TASK STATEMENT -> Output, without any change, the listing below from its opening line up to and including the line with "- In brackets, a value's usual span".

DATA ->
───

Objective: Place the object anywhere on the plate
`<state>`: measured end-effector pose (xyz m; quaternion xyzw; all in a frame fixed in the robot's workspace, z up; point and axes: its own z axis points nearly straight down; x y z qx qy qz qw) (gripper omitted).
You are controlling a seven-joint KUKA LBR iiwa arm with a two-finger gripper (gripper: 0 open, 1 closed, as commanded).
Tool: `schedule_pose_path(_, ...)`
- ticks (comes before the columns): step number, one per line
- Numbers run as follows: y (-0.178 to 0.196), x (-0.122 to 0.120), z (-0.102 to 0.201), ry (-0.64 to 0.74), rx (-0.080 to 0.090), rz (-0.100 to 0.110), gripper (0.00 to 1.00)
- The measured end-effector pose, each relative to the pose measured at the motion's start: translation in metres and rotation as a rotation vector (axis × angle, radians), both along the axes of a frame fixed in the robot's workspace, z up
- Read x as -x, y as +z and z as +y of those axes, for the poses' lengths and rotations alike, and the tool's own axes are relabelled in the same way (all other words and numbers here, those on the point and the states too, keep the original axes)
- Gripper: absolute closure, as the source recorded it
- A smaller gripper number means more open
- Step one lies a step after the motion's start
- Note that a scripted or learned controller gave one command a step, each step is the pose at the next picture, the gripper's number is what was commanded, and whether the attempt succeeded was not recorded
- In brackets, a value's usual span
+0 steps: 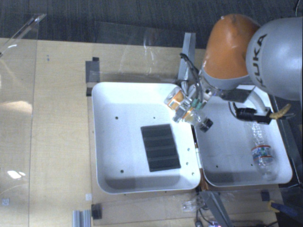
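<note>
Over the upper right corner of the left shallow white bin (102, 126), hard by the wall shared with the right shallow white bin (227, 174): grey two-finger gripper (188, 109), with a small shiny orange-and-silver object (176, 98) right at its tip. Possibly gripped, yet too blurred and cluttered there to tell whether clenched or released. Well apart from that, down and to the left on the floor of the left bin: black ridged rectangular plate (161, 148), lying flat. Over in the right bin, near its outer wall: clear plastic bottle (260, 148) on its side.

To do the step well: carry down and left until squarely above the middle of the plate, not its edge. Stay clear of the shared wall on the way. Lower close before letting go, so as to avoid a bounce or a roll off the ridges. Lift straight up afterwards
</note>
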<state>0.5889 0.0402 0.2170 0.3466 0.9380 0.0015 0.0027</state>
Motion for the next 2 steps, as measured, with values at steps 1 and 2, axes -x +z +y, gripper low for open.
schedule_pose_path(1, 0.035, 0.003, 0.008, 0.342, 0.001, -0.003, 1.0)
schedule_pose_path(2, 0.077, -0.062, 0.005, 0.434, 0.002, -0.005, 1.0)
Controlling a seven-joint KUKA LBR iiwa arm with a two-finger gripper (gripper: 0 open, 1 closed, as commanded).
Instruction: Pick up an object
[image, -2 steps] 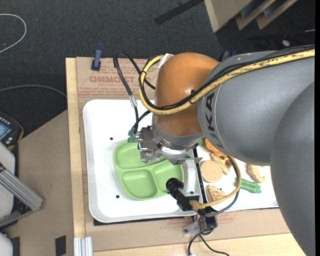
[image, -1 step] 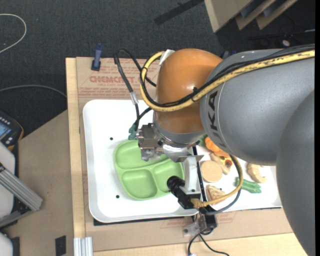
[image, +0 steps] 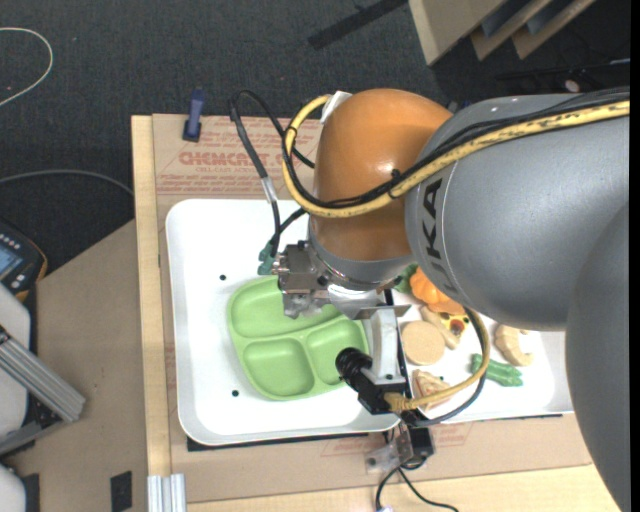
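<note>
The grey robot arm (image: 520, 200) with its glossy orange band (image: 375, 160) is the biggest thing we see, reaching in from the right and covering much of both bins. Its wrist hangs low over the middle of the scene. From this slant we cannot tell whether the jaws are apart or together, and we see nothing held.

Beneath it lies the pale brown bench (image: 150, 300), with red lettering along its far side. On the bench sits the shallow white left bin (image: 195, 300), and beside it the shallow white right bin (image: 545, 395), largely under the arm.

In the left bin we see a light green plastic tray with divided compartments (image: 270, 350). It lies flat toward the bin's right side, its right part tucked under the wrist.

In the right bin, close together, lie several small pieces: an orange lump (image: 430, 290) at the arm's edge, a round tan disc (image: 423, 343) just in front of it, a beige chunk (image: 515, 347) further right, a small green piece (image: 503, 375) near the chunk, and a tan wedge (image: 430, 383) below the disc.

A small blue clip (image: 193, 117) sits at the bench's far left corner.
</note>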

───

EXERCISE OUTPUT ->
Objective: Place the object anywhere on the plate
`<state>`: measured end-effector pose (xyz m; quaternion xyzw; all in a frame fixed in the robot's workspace, z up; point and axes: its own z axis points nearly straight down; x y z qx qy qz qw) (gripper omitted).
You are controlling a seven-joint KUKA LBR iiwa arm with a two-finger gripper (gripper: 0 open, 1 closed, as commanded).
Tool: `schedule_pose_path(_, ...)`
- ticks (comes before the columns): step number, one per line
- Numbers run as follows: y (-0.178 to 0.196), x (-0.122 to 0.120), z (-0.102 to 0.201), ry (-0.64 to 0.74), rx (-0.080 to 0.090), rz (-0.100 to 0.110), gripper (0.00 to 1.00)
- The measured end-effector pose, each relative to the pose measured at the motion's start: translation in metres and rotation as a rotation vector (axis × angle, radians), both along the axes of a frame fixed in the robot's workspace, z up
- Read x as -x, y as +z and z as +y of those axes, for the poses' lengths and rotations alike, and the tool's own axes are relabelled in the same way (all other words and numbers here, those on the point and the states too, keep the original axes)
- Gripper: absolute closure, as the source recorded it
- A smaller gripper number means more open
- Step one lies a step after the motion's start
- Note that a scripted or learned controller gave one command a step, each step is the pose at the next picture, the gripper's number is what was commanded, and whether the attempt succeeded was not recorded
- In brackets, a value's usual span

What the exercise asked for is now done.